Required work -
Apart from the images, output the data below exactly.
>>>
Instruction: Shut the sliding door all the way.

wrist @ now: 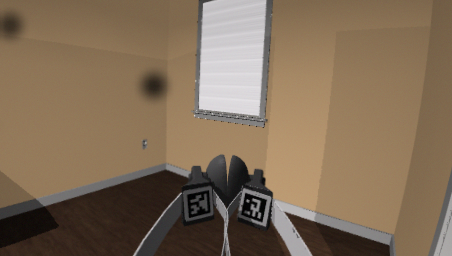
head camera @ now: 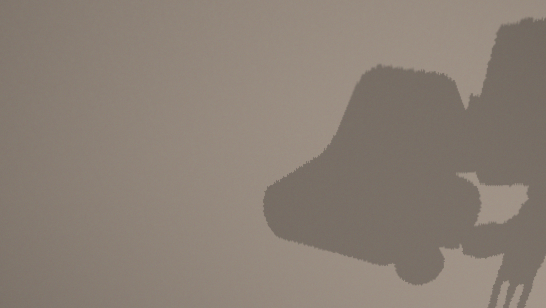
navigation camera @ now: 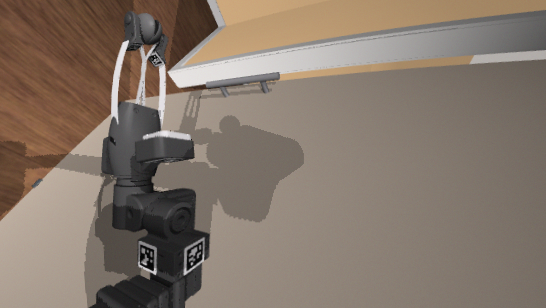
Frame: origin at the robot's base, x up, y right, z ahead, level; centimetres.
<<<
Task solution -
Instruction: Shut the sliding door all the way.

wrist @ now: 
head camera @ now: 
navigation camera @ now: 
Frame: origin at the robot's base, x up, y right, z ahead, level; centimetres.

There is nothing further to add to the answer.